Work request.
The full listing should be set down again precisely.
-=-=-
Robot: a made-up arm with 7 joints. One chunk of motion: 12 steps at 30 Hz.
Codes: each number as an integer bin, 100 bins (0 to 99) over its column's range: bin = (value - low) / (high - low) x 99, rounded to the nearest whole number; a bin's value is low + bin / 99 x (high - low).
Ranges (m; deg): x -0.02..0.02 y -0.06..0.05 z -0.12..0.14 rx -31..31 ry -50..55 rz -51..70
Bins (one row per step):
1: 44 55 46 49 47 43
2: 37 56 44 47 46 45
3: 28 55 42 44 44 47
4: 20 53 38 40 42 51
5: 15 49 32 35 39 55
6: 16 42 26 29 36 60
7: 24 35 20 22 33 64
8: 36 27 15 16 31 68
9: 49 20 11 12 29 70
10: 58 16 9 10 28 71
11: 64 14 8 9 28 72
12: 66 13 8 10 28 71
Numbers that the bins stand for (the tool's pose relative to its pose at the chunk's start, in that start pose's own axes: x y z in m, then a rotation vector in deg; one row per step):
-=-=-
Answer to the problem.
Robot: a made-up arm with 7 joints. One chunk of motion: 12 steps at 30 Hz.
Codes: each number as an integer bin, 100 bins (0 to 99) over its column's range: bin = (value - low) / (high - low) x 99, rounded to the nearest whole number; a bin's value is low + bin / 99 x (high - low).
Ranges (m; deg): x -0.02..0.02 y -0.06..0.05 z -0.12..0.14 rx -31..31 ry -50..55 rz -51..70
Bins (one row per step):
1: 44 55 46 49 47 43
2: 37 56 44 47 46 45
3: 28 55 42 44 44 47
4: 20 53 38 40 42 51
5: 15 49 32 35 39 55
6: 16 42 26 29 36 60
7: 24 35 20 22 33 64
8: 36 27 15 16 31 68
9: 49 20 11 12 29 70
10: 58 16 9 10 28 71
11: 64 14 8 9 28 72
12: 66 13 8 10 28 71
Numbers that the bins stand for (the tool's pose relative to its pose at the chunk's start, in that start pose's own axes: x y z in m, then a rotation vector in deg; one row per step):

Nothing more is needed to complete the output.